I give this guy the highest marks on several levels: his is a wonderfully-sweet singing voice and he accentuates it with a clear, expressive guitar style. Add in that killer, multi-decade song list and some excellent originals, and he’s ready to take any SL venue by storm.

I can’t suggest strongly enough that if you are that rare SL music fan who has not seen Anatra perform live, head on out to his very next show. He’s filling top Second Life music rooms night after night, with his loyal and active fan group The Dreamers in tow. I asked Franklee to give them a shout out.

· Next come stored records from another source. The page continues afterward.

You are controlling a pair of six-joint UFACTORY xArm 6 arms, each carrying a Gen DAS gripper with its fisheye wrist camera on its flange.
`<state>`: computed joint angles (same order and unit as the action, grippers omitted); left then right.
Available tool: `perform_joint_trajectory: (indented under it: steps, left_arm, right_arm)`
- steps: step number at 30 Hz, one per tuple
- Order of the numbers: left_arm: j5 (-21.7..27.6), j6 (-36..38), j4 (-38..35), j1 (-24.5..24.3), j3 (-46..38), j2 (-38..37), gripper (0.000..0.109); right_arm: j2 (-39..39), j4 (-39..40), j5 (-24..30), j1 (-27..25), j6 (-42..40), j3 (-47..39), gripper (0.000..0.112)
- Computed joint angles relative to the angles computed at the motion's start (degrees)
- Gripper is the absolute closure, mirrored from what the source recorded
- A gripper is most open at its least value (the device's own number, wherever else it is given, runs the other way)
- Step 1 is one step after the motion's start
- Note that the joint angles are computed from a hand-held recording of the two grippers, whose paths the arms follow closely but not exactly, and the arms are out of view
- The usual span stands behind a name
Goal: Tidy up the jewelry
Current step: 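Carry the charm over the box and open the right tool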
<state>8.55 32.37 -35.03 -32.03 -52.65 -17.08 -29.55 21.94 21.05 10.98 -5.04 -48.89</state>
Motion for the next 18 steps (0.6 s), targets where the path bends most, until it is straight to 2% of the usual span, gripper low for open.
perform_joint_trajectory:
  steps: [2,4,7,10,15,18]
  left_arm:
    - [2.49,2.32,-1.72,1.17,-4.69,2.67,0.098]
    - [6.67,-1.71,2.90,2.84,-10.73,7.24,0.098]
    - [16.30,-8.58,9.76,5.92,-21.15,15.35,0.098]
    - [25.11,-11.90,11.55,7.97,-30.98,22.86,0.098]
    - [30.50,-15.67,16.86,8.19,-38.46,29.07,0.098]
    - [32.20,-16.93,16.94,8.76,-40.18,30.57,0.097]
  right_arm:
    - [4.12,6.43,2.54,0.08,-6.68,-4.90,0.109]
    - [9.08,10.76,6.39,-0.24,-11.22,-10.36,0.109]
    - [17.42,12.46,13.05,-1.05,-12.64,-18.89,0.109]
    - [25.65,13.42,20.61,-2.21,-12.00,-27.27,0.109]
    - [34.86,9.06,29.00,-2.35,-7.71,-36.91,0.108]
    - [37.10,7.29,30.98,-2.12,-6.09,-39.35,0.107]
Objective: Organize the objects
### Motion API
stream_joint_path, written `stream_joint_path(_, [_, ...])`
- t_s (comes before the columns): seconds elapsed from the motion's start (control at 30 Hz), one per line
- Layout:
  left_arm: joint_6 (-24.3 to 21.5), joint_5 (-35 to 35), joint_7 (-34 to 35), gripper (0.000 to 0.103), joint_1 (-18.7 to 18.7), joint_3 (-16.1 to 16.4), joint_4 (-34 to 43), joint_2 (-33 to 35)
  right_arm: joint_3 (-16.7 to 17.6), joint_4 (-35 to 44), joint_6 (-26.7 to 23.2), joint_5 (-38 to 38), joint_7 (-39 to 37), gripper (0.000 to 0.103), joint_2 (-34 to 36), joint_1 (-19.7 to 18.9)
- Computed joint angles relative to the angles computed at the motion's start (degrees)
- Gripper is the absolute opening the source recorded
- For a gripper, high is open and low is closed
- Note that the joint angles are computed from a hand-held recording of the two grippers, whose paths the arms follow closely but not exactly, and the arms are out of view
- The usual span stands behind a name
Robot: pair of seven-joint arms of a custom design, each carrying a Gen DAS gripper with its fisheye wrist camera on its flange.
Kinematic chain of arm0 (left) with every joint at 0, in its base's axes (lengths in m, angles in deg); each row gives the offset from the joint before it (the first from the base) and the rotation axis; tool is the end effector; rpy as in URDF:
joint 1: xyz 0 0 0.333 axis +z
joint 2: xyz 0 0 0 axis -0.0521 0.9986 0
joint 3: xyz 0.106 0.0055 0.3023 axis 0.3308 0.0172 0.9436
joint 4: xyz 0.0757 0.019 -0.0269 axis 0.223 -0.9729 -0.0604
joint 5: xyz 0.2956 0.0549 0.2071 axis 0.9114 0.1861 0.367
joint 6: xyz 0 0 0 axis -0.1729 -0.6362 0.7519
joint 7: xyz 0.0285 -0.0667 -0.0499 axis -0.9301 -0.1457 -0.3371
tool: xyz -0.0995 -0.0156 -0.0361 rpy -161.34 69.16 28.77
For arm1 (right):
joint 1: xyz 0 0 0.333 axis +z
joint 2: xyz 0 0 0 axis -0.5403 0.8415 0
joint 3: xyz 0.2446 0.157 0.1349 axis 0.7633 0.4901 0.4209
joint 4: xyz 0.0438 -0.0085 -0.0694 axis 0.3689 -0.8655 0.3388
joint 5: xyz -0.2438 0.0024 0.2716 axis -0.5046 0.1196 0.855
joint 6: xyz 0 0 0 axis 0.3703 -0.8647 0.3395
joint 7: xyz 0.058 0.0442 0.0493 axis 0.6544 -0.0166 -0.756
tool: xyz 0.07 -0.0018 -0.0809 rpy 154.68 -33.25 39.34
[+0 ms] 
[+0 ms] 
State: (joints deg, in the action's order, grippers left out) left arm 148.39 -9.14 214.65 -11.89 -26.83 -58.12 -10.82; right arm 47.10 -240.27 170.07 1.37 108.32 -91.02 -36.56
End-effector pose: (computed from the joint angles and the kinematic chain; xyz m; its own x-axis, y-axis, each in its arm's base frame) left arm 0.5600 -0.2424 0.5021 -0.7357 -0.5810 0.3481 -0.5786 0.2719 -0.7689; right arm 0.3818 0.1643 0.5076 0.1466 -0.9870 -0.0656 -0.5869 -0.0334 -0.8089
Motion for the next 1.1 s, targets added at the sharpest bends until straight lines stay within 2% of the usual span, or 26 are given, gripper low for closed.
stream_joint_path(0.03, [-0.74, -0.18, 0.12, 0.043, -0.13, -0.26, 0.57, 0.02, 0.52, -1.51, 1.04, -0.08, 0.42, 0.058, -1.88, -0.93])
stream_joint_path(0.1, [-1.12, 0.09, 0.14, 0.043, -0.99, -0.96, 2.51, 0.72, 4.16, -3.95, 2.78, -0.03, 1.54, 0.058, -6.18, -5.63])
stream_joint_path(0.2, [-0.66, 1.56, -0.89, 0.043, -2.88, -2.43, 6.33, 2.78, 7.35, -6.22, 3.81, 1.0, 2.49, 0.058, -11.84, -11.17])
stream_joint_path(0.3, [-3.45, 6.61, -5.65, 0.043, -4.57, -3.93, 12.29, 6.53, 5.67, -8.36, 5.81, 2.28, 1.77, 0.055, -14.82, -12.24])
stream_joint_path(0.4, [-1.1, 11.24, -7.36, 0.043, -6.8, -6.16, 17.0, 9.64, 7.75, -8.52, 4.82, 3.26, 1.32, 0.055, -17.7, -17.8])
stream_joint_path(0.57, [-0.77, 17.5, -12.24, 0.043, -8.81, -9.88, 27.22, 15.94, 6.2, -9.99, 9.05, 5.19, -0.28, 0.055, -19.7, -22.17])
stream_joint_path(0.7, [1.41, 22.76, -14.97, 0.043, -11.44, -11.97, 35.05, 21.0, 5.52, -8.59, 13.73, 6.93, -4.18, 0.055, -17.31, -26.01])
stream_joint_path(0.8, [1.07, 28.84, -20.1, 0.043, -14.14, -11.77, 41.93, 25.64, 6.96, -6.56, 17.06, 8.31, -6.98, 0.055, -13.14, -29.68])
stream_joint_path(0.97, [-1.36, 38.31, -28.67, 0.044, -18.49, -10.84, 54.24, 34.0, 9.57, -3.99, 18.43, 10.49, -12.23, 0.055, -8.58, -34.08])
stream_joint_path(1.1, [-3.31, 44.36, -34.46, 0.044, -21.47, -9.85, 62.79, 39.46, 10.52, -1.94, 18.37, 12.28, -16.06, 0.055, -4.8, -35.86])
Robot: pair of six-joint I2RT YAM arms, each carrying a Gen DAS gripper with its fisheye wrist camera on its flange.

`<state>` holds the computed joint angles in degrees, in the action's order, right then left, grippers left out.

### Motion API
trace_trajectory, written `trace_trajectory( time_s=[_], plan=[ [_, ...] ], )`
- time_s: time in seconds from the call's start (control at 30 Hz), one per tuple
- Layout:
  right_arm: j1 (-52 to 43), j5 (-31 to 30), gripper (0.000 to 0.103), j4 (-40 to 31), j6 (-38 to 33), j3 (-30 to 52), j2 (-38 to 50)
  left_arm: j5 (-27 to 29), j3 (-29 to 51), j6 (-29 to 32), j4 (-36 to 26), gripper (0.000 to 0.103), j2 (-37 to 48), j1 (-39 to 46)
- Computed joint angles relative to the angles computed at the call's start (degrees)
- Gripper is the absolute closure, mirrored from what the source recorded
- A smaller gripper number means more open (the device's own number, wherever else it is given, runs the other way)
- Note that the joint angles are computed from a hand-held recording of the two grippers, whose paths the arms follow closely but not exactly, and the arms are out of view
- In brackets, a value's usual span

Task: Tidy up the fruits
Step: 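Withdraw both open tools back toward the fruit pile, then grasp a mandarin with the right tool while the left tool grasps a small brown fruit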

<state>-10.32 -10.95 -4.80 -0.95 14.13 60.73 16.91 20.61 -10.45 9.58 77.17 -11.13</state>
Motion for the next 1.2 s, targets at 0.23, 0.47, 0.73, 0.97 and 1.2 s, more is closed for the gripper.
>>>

“I consider The Dreamers to be the biggest blessing when it comes to my singing. And I couldn’t have done it all without the help of my manager (and Number One Dreamer) Jbird Melodie. The people I've met don't even realize how much they affect my life and my love for music. It has nothing to do with lindens and everything to do with the Dreamers' hearts and ears. To know that there is someone out there I can brighten the day for, or make laugh, or have sing along with me is something I have always felt lucky to have.”

We - FrankLee Anatra’s fans - are the lucky ones.

You can reach FrankLee Anatra and his manager Jbird Melodie at

Traci Nubalo can be contacted inworld or on her award-winning blogsite
Traci Nubalo: The Word at

AUTHOR'S NOTE: The above article was originally written to appear in VMS Magazine. Unfortunately, when the piece appeared in print their alleged "editor" had taken it upon herself to delete some paragraphs, and cut/paste what was left into a final form that is only barely readable, and not even close to the professional standards which I try to bring to my work.

This blog version of the FrankLee piece is the ONLY CORRECT version.

My question to VMS is this: As a well-respected, award-winning journalist I'm wondering where the line is drawn. If I was an oil painter or sculptor, would you have "added paint" or "cut a few new gouges" into my work after the fact? And then, would you have hidden behind the word "editing" to justify your actions?